* _REQUIRED ACTION_
Look through the records below for the word "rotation". Report how many lines have it, and only that number.

+++

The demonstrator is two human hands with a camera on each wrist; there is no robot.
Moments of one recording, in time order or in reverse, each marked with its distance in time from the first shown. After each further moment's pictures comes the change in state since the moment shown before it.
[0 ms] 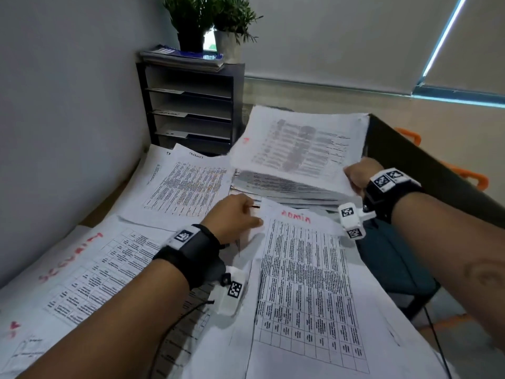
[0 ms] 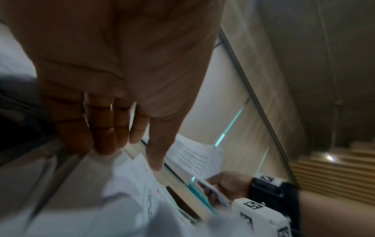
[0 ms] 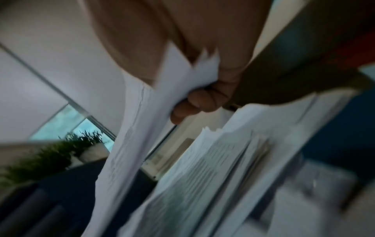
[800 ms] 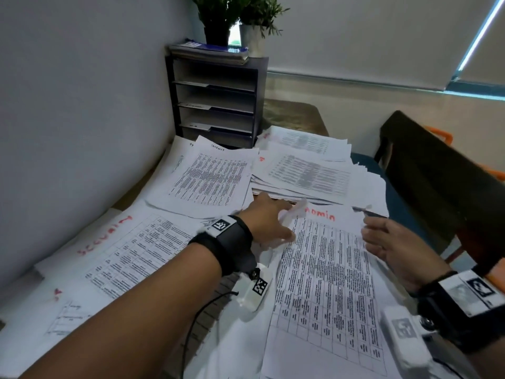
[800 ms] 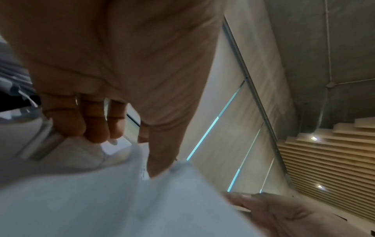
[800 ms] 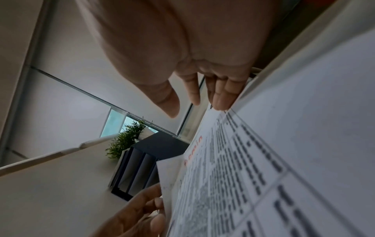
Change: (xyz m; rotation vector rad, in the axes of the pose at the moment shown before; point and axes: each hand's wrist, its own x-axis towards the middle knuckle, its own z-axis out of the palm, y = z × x) left_hand -0.010 0.016 0.013 0.268 -0.257 -0.009; right_hand -0.150 0.092 0.014 0.531 -0.319 -0.014
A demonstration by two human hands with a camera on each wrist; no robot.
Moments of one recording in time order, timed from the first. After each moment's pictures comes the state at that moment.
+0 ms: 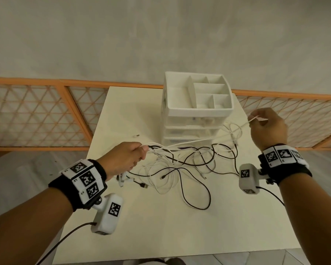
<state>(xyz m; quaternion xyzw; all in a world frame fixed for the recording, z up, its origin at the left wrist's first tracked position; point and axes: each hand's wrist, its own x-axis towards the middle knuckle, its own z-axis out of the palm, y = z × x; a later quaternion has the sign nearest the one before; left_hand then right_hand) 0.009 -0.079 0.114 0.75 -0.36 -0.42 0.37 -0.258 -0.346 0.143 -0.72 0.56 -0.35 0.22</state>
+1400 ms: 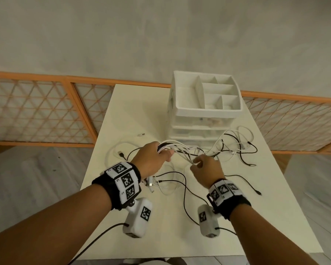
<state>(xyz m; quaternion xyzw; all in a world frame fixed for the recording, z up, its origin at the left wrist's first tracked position) -0.023 -0.107 0.096 0.77 -0.34 -0.37 0.39 -0.184 -0.243 0.026 -0.80 0.52 -0.04 0.29</state>
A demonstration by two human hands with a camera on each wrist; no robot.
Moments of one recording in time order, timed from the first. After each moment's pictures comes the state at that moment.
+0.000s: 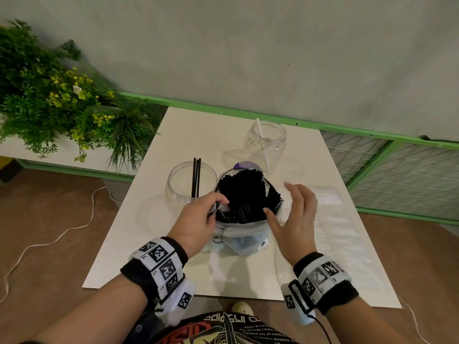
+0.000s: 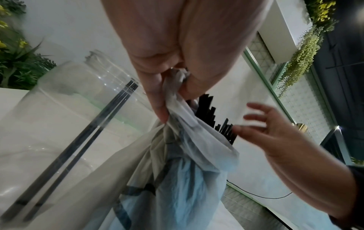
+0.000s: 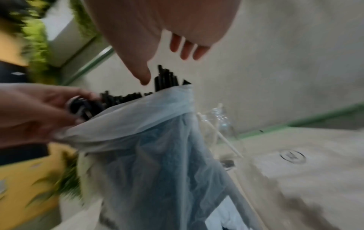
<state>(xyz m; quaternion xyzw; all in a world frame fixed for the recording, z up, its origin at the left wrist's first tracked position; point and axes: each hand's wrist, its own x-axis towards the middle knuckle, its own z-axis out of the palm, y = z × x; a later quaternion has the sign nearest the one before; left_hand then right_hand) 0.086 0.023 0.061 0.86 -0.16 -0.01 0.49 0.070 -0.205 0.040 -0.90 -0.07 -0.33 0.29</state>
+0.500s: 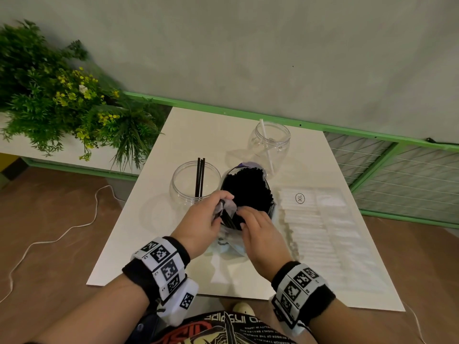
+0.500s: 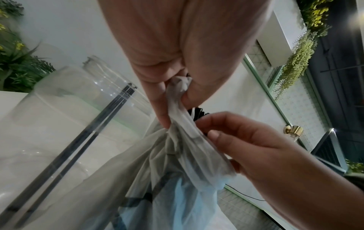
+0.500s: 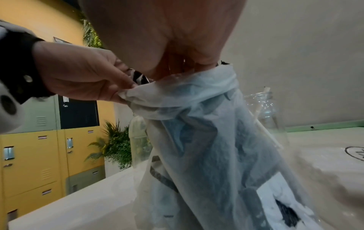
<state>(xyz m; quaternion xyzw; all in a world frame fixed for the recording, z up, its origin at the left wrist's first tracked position) 0.082 0.024 0.069 0.85 -0.17 -0.03 0.49 0.057 -0.154 0.029 -0.94 -0.20 -0.14 0.24</state>
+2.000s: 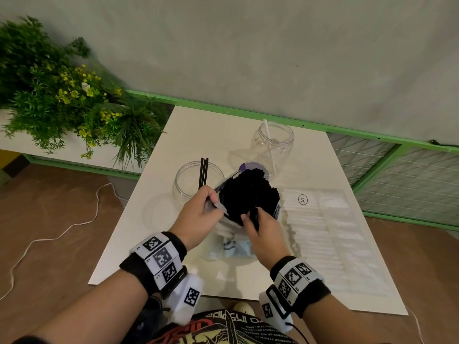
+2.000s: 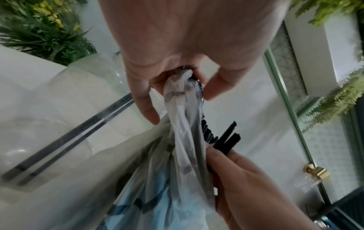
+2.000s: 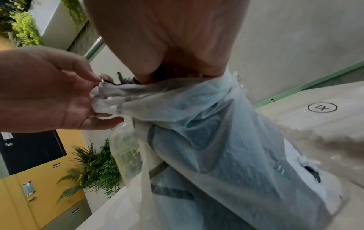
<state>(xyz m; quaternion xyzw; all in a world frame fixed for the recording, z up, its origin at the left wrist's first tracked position) 0.095 0.032 0.061 0.78 -0.08 -0.04 0.62 0.074 -0.148 0.027 -0.92 -0.02 -0.06 0.38</state>
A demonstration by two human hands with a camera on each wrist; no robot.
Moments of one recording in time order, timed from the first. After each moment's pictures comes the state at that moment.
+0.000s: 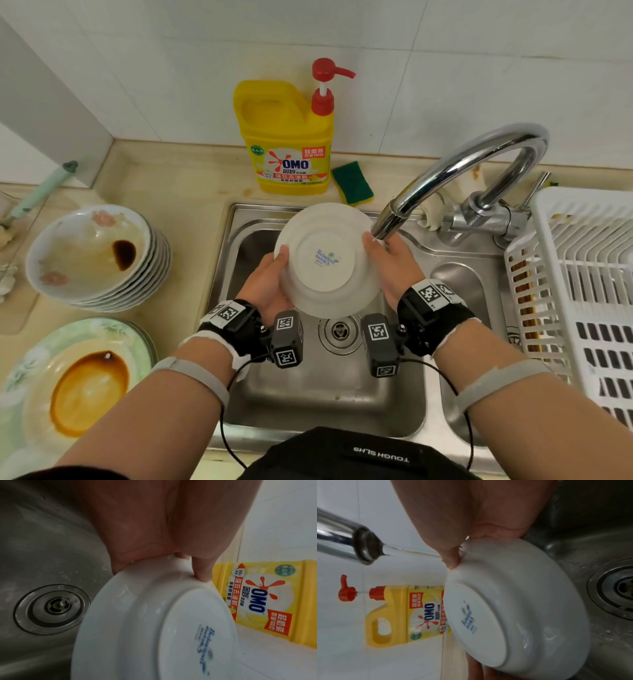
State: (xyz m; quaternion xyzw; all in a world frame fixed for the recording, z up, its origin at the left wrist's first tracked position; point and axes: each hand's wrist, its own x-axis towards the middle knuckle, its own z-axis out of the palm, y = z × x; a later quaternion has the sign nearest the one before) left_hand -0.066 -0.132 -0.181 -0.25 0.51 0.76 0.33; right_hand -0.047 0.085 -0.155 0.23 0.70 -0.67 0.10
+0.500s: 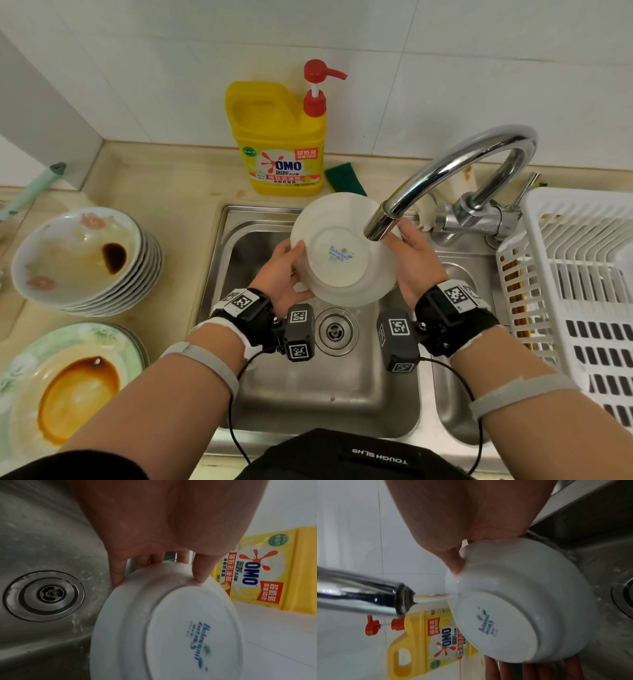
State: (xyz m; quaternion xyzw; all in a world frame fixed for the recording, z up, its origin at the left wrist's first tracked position) left_hand -0.077 -0.105 -0.181 -0.25 0.51 0.75 0.34; right_hand -0.041 0.114 -0.139 0.22 0.65 -0.72 0.03
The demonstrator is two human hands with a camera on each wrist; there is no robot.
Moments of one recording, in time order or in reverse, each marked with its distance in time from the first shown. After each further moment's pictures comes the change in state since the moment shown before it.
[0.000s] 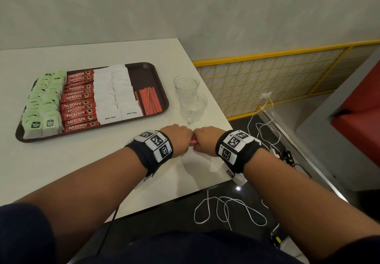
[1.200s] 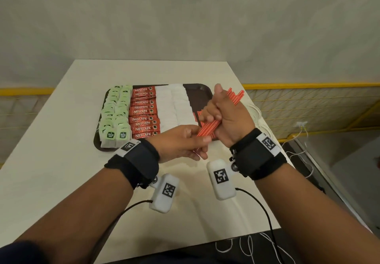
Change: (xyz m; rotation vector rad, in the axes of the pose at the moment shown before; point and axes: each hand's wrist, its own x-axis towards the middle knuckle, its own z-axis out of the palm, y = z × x) left_hand -0.106 -0.152 -0.035 -1.595 -0.004 0.073; right_hand 0.060 -0.149 -0.102 1.897 0.373 -0.418
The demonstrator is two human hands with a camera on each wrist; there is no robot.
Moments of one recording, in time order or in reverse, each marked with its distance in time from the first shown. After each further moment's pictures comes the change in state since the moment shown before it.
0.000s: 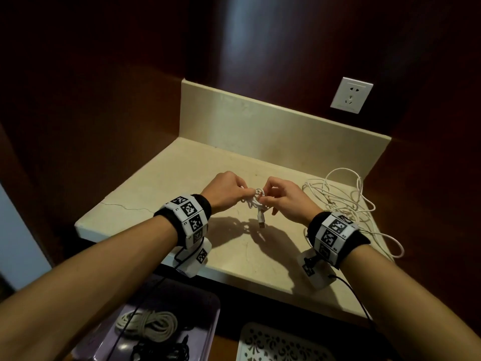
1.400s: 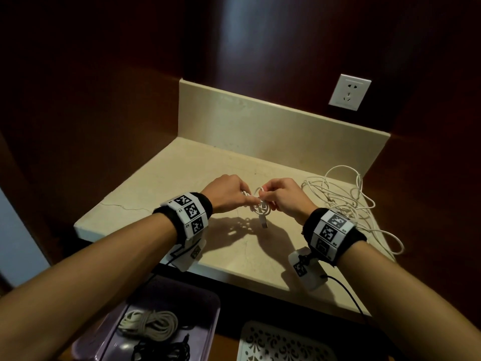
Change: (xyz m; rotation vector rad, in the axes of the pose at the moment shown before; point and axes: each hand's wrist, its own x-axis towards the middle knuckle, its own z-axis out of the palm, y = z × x) left_hand -0.002 0.006 0.001 0.312 -0.105 0.051; right_hand 0.000 -0.009 0.005 0.083 0.117 0.166
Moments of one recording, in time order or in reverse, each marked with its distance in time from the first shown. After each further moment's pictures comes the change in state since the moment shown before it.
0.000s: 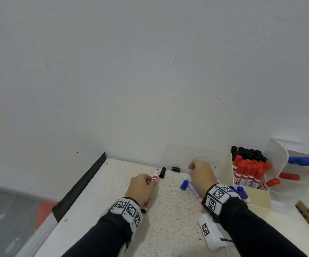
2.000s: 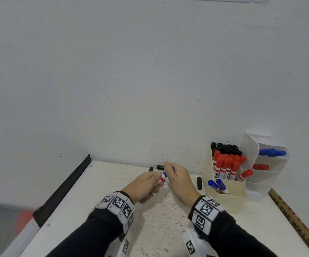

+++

* _SOLUTION TO THIS PROBLEM_
3